▶ [Exercise] Please print all of the records that follow with nothing altered.

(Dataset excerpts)
──────────
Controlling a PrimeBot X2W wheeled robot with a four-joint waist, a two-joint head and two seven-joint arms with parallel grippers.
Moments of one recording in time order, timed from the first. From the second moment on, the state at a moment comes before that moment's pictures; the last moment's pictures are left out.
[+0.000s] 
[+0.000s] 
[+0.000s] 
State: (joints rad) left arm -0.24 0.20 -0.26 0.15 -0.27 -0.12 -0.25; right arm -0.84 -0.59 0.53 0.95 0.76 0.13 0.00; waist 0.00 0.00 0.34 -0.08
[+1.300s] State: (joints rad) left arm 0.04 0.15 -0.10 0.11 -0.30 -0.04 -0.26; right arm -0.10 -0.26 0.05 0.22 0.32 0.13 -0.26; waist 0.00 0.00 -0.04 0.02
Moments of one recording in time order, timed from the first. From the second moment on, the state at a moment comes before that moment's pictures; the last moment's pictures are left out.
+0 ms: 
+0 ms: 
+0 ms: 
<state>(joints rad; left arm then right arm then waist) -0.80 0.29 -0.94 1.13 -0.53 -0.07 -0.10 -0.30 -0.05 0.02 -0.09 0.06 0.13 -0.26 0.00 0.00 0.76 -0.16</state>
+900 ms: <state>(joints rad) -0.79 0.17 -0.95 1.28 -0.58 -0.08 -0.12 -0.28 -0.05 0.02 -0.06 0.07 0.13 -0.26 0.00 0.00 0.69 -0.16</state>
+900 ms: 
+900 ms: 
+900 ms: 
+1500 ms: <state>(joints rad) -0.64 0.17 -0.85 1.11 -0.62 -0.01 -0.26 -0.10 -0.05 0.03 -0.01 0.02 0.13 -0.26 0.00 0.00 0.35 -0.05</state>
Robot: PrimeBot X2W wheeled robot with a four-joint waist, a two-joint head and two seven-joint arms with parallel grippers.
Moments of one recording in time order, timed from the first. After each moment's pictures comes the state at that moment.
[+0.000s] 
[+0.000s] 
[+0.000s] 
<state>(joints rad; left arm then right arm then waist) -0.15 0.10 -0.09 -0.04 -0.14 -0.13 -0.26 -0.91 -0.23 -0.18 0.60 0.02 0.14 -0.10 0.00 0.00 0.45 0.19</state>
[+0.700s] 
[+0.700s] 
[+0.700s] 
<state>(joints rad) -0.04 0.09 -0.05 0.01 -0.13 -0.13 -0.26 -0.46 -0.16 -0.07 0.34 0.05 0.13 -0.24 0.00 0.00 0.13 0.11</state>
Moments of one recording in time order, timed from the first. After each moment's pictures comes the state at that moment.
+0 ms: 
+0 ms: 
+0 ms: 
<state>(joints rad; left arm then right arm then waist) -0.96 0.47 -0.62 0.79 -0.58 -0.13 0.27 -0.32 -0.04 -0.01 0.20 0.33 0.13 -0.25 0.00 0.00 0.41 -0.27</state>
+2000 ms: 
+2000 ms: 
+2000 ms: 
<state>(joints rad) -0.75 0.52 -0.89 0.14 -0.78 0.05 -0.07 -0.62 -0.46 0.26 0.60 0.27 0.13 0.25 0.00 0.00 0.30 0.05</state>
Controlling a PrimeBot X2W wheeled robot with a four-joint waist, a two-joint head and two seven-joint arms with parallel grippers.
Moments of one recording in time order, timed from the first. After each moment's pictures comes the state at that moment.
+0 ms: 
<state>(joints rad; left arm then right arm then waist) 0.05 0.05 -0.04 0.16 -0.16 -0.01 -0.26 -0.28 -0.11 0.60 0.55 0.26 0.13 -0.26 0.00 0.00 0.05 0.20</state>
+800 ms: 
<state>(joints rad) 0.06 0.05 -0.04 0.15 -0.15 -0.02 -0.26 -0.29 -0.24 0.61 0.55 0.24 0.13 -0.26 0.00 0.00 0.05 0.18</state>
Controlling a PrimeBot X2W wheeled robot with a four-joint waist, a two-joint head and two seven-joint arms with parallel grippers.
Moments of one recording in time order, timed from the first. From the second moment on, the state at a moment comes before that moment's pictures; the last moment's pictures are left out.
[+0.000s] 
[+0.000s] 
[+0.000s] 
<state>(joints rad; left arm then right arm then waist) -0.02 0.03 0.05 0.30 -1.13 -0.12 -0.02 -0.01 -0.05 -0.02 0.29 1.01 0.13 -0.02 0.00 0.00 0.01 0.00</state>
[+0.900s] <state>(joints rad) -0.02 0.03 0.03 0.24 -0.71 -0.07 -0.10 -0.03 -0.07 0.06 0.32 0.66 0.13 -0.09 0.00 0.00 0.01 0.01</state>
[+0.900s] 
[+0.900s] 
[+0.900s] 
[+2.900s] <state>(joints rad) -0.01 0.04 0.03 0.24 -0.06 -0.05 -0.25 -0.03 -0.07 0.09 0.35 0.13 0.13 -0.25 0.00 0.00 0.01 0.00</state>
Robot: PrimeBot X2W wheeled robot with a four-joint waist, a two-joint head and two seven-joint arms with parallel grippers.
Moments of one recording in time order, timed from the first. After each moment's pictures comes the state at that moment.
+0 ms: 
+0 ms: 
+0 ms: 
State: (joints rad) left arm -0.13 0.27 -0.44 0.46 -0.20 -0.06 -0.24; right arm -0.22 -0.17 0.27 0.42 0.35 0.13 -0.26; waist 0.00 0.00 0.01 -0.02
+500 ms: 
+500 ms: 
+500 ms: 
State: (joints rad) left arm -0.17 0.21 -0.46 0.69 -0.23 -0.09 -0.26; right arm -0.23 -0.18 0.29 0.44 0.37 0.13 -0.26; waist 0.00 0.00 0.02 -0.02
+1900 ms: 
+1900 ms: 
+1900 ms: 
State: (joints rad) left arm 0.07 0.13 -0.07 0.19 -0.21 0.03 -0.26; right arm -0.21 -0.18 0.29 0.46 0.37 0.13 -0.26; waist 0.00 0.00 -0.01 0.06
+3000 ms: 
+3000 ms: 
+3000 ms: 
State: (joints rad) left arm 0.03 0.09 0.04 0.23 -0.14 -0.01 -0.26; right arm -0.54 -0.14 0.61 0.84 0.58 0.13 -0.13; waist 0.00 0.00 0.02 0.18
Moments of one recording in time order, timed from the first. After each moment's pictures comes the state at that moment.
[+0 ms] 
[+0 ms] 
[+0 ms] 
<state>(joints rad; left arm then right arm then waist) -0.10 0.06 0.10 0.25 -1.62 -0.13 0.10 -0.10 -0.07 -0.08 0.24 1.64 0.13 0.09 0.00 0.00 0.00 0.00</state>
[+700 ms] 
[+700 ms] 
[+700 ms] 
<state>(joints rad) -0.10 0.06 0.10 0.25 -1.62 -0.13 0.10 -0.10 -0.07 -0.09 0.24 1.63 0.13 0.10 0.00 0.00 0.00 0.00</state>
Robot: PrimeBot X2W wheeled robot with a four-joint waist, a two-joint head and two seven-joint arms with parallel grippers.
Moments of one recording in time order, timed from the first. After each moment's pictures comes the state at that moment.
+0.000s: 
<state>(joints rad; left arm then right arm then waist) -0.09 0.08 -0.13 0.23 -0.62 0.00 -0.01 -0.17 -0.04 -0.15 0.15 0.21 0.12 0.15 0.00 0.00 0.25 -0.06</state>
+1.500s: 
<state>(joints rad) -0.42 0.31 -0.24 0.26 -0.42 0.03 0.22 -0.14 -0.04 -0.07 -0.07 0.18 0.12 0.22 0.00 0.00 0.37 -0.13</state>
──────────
▶ [Solution]
Controlling a PrimeBot X2W wheeled robot with a four-joint waist, a two-joint head and two seven-joint arms with parallel grippers.
Moments of one recording in time order, timed from the first. From the second moment on, the state at a moment comes before that moment's pictures; the last moment's pictures are left out.
[+0.000s] 
[+0.000s] 
[+0.000s] 
State: (joints rad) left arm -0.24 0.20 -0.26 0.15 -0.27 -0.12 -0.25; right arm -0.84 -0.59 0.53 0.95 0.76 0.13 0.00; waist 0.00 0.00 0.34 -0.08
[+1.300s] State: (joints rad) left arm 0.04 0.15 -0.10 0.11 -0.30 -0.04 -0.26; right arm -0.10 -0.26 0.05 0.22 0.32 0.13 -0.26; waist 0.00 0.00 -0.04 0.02
Moments of one recording in time order, timed from the first. From the second moment on, the state at a moment comes before that moment's pictures; the last moment's pictures are left out.
+0 ms: 
+0 ms: 
+0 ms: 
<state>(joints rad; left arm then right arm then waist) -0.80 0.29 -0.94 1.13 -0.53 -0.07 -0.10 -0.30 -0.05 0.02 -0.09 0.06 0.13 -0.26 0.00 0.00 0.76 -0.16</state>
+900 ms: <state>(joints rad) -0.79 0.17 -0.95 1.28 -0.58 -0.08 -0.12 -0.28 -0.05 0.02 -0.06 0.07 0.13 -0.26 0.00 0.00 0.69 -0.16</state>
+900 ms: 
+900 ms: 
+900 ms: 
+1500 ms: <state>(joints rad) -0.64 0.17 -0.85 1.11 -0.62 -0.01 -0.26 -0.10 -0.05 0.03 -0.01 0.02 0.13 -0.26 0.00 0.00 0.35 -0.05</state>
Robot: PrimeBot X2W wheeled robot with a four-joint waist, a two-joint head and two seven-joint arms with parallel grippers.
Moments of one recording in time order, timed from the first. After each moment's pictures comes the state at that moment.
[+0.000s] 
[+0.000s] 
[+0.000s] 
<state>(joints rad; left arm then right arm then waist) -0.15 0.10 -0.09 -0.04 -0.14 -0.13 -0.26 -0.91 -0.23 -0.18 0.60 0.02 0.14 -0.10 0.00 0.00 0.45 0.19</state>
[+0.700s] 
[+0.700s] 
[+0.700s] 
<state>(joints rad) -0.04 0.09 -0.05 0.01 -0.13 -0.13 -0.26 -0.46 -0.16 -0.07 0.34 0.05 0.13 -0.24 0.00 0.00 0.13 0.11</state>
Moments of one recording in time order, timed from the first. After each moment's pictures comes the state at that moment.
+0 ms: 
+0 ms: 
+0 ms: 
<state>(joints rad; left arm then right arm then waist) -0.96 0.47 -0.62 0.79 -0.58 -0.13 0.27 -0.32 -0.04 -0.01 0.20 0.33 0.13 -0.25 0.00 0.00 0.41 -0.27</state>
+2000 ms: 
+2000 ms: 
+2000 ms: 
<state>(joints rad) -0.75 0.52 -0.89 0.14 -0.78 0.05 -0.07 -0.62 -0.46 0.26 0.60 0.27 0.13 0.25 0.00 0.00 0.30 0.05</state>
Controlling a PrimeBot X2W wheeled robot with a four-joint waist, a two-joint head and two seven-joint arms with parallel grippers.
Moments of one recording in time order, timed from the first. After each moment's pictures comes the state at that moment.
+0 ms: 
<state>(joints rad; left arm then right arm then waist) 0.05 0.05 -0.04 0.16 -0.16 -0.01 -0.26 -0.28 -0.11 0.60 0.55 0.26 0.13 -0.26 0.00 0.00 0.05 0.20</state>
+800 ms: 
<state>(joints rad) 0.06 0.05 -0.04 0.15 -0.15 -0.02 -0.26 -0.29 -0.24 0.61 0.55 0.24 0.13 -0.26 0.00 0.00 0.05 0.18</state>
Controlling a PrimeBot X2W wheeled robot with a four-joint waist, a two-joint head and two seven-joint arms with parallel grippers.
Moments of one recording in time order, timed from the first. From the second moment on, the state at a moment comes before that moment's pictures; the last moment's pictures are left out.
[+0.000s] 
[+0.000s] 
[+0.000s] 
<state>(joints rad; left arm then right arm then waist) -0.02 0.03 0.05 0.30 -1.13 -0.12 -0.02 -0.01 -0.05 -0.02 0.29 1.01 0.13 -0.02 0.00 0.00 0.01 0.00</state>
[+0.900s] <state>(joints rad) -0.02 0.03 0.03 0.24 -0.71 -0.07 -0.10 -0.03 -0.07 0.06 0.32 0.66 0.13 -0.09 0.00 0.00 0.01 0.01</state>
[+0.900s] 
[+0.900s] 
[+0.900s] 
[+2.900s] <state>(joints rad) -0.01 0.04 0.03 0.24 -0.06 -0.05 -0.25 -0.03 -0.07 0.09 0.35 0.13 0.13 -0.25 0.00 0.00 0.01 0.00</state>
Robot: PrimeBot X2W wheeled robot with a four-joint waist, a two-joint head and two seven-joint arms with parallel grippers.
Moments of one recording in time order, timed from the first. After each moment's pictures comes the state at that moment.
+0 ms: 
+0 ms: 
+0 ms: 
State: (joints rad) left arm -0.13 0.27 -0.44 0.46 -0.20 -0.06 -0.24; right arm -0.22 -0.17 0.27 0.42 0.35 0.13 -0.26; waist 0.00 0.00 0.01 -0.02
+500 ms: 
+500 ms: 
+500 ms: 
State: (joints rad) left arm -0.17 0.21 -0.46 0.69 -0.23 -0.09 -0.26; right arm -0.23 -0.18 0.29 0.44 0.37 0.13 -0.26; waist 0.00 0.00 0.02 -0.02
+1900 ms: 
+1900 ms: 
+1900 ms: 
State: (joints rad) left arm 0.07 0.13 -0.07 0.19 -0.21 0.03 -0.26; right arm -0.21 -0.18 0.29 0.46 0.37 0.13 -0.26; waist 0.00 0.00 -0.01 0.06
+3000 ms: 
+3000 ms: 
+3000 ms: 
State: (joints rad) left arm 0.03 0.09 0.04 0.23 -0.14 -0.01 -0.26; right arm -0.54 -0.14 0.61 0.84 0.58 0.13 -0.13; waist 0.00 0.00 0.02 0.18
Moments of one recording in time order, timed from the first. After each moment's pictures comes the state at that moment.
[+0 ms] 
[+0 ms] 
[+0 ms] 
<state>(joints rad; left arm then right arm then waist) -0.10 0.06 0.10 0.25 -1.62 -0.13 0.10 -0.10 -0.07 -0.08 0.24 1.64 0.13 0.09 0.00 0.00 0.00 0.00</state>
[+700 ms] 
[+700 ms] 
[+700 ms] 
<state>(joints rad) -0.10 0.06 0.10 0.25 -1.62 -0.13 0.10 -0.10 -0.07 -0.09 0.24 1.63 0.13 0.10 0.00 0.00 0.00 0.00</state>
Robot: PrimeBot X2W wheeled robot with a four-joint waist, a two-joint head and two seven-joint arms with parallel grippers.
Moments of one recording in time order, timed from the first. After each moment's pictures comes the state at that moment.
+0.000s: 
<state>(joints rad; left arm then right arm then waist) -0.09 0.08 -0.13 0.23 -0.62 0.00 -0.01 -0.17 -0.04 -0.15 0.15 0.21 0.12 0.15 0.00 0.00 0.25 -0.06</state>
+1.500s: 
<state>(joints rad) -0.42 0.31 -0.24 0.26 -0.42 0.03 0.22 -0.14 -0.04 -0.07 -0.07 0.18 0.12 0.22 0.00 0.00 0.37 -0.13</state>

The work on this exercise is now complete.